FLINT (WJRT) - (05/03/17) - It's a Flint-based manufacturer is aiming to alter the housing market in a big way.
"Certainly this is an industry that needs to be disrupted, that isn't being disrupted and can be disrupted by the same people in the same city that did it for the automotive industry," said Bob Waun, CEO and president of 3C Ventures Flint.
Since February, C3 UP, a division of C3 Ventures Flint, has been taking shipping containers that have sailed across the ocean and has been transforming them into houses.
"It's the coolest thing ever, right? Not many people can say they're doing that and we're very proud to say we're doing this in Michigan, and here in Flint especially," said Drake Boroja, CEO and President of C3 UP.
This is all happening at the old Dupont factory, located off of James P. Cole Boulevard, inside a facility that had sat empty for more than 15 years.
"Our plant is luckily right off the corner of the Buick City plant where 35,000 people once worked and they pumped out cars every hour. We hope we can pump out houses every day," Waun said.
Single unit container homes sell at a starting price of around $25,000. In the first three months, 13 were sold, with the first being placed nearby in Ferndale.
"We have so many people living in apartments today that want to move and buy a house. It's also for that young couple that is still living with their parents," Waun said.
C3 manufactures higher end and larger scale models as well.
"As people look at these, there are some people with million dollar appetites who want to build shipping container houses too," Waun said.
That goes back to what Waun says is his mission to 'disrupt' the housing market at all levels.
"I think a lot of Americans are talking about living in their house and not living for their house. The idea that we can have smaller, more efficient and affordable housing is great on the surface, but even for a luxury product, we don't need as big of a house as we once did."
Waun's philosophy involves giving people more for their money.
"I don't want to build a $50,000 house.
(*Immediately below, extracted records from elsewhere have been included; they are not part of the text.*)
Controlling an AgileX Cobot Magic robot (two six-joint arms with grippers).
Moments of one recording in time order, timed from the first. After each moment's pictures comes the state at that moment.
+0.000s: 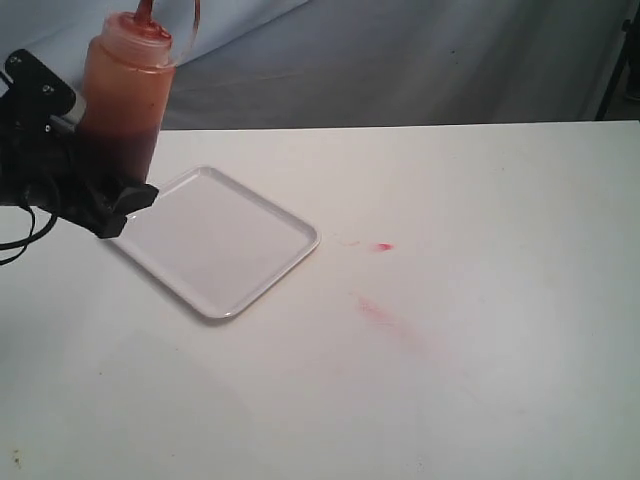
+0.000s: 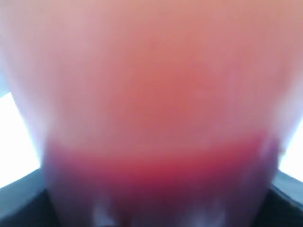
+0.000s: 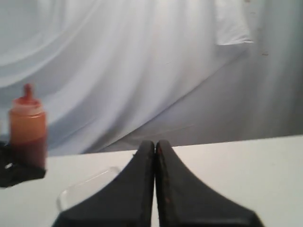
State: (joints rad) left arm -0.03 1.59 -0.87 1.78 -0.42 -1.23; right arm 0.00 0.09 -0.27 1.04 0.40 -0.74
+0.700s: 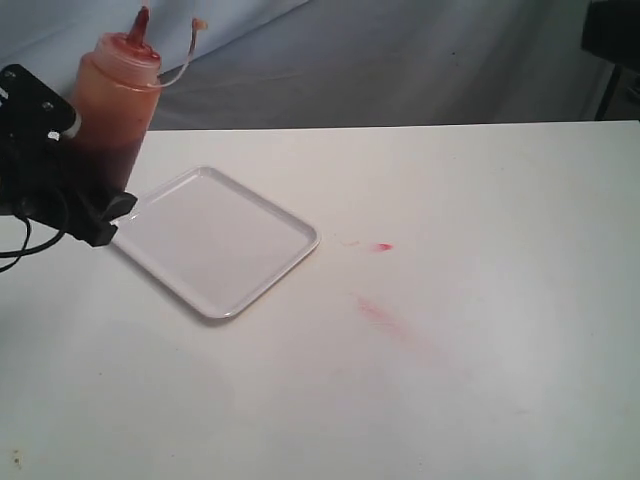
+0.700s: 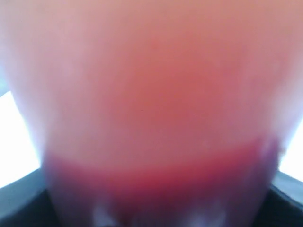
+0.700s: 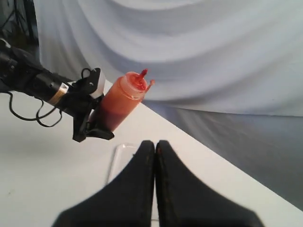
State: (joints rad) left arm -0.04 1.60 -0.85 1.77 -0.26 -1.20; right arm 0.00 0.80 -0.82 1.29 0.87 -1.44
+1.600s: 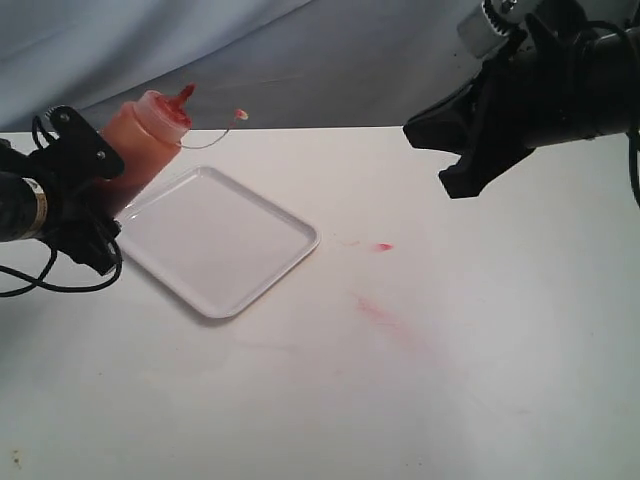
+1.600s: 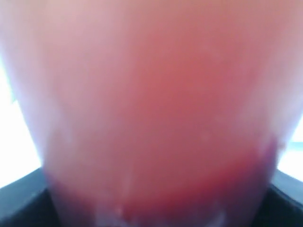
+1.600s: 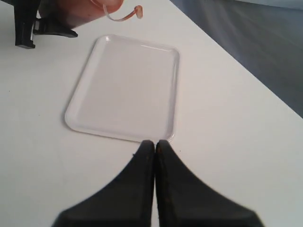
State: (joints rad) left arm -0.18 1.71 -0.83 1.76 0.17 -1.09; right arm 0.24 1.45 -1.06 0.99 0.65 -1.44
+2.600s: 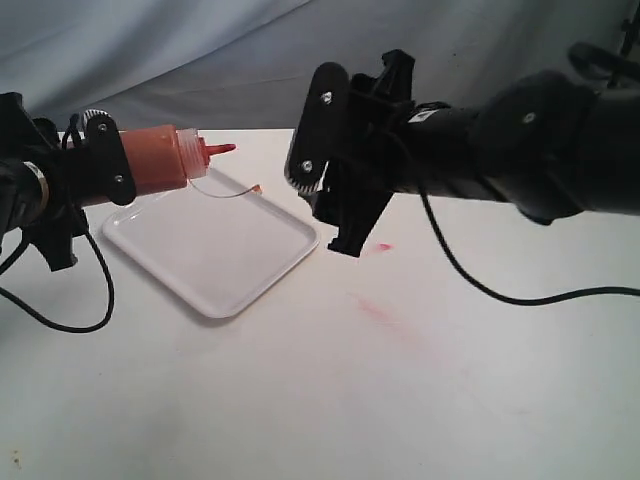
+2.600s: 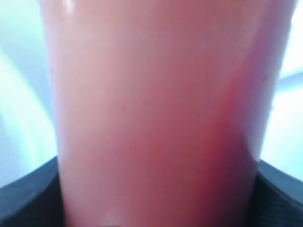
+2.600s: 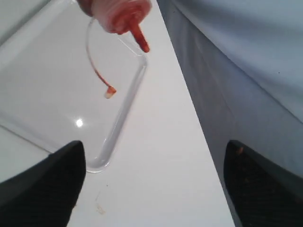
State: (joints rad) left arm -0.29 1.66 -0.83 1.70 0.48 -0.57; right arm 0.62 1.66 -1.06 0.90 0.01 -1.80
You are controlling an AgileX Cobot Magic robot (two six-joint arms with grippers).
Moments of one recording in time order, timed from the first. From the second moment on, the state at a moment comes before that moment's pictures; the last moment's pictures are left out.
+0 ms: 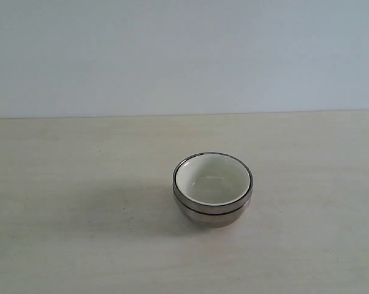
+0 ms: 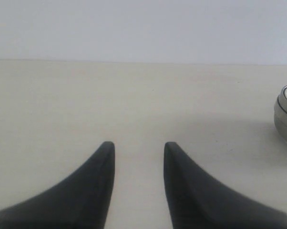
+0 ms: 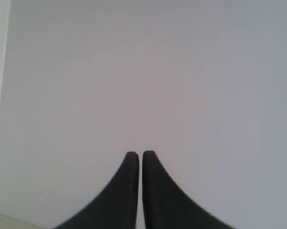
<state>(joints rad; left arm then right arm) -0.07 0.00 0.00 -0.16 0.31 0.09 0.48 0.00 -0.73 -0.07 0.40 -0.01</state>
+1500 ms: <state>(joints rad) -0.07 0.00 0.00 -0.16 0.31 0.09 0.08 0.01 -0.01 -0.17 -0.01 0.47</state>
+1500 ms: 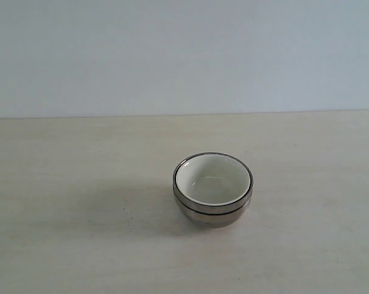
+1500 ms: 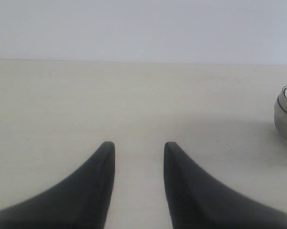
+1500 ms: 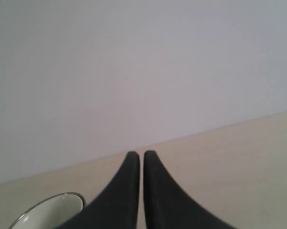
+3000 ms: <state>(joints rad) -0.07 0.00 0.00 -0.16 0.31 0.09 0.08 0.01 0.00 -0.13 0.15 0.40</state>
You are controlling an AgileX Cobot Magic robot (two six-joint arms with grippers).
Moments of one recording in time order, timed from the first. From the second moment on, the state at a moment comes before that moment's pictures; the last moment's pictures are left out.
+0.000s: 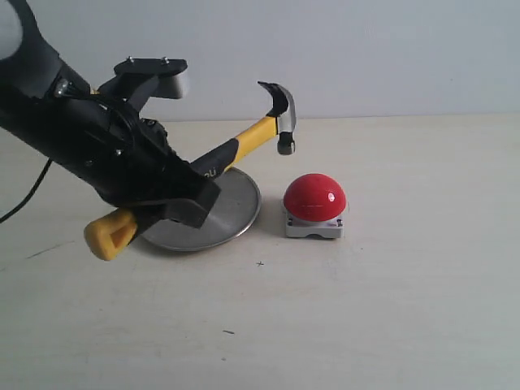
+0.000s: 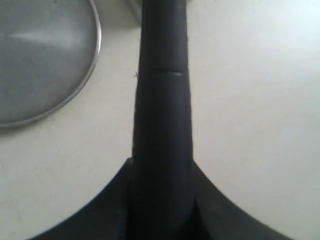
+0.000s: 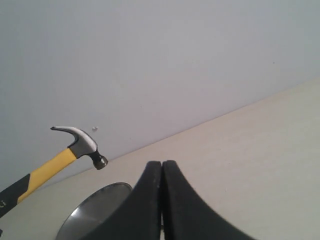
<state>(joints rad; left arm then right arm) -0.62 1.55 -1.14 -0.35 0.78 0.19 0.06 0.00 -0.05 0.00 0.15 0.50</state>
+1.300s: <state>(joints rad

I want to build a $100,000 house for $50,000," he said.
So far, C3 has made homes and taken inquiries from customers in places like Chicago, New Orleans, Lake Tahoe, the Florida keys and even Alaska - all areas that present unique climates and weather challenges.
"You start with a metal box that's meant to go through typhoons and withstand all the elements and keep the product inside dry," Waun said.
Shipping container housing production has led to the creation of at least 25 jobs in Flint, with more to come. With I-69 and 75 intersecting nearby, the owners believe the old Buick City area provides the perfect place for fixing the housing industry.
"As I look due east, I'm looking at Toronto. As I look west, I'm looking at the west coast of America. It's a great logistic spot and it's why GM was here," Waun said.
C3 isn't limiting itself to houses; it's already evolved into manufacturing pop up storefronts and more.
"We're in the process of building a barbeque spot, Mustang Jane's. It'll be in downtown Pontiac," Boroja said.
The company has also made a mobile unit for a Michigan-based dance company.
“It was featured on HGTV, it was on episode four of Container Homes," Boroja said.
As far as C3's future plans for these shipping containers homes and businesses are concerned, there’s are some interesting plans in the works.
"I can't talk about it yet, but it's really very exciting to think that not only will they be made in Flint, but that they'll be made from recycled materials here in Flint as well," Waun said.